Data block >>
-- -- --
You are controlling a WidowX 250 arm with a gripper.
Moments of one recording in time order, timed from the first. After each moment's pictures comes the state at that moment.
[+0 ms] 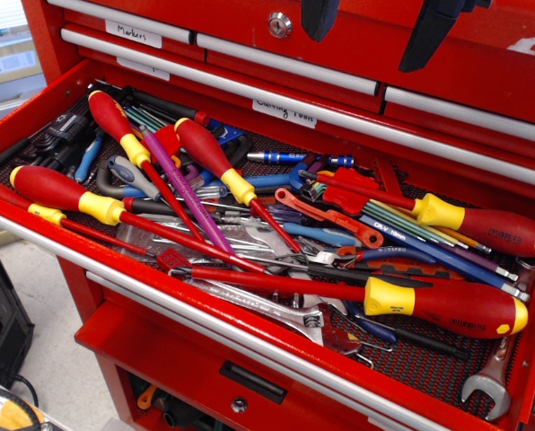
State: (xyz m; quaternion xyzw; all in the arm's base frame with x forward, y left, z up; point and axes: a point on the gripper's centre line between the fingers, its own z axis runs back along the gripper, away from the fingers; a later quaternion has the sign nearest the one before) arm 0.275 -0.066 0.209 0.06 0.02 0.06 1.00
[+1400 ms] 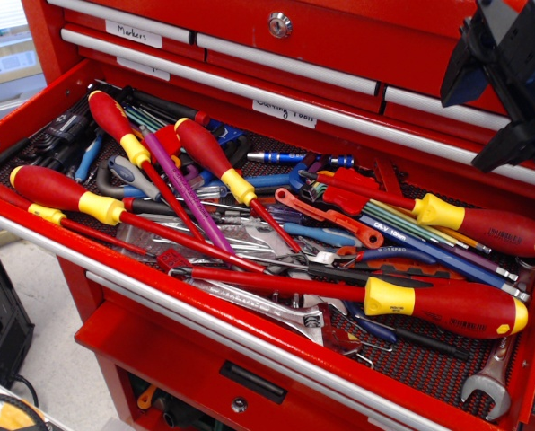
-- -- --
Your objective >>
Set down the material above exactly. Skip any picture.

Answer section >>
You are controlling a WidowX 250 arm with a gripper.
Moments of one recording in time order, timed from the first. After each moment's pictures comes the state at that moment.
[+0 ms] 
State: (xyz m; quaternion xyzw; all in the arm's base frame with x forward, y left, z up; point and axes: a point on the gripper's centre line between the fingers, its own z axis runs back along the gripper, away from the fingers; a later quaternion has the sign nearest the one before) arm 0.275 -0.066 0.209 0.06 0.02 0.06 1.00
[+1400 ms] 

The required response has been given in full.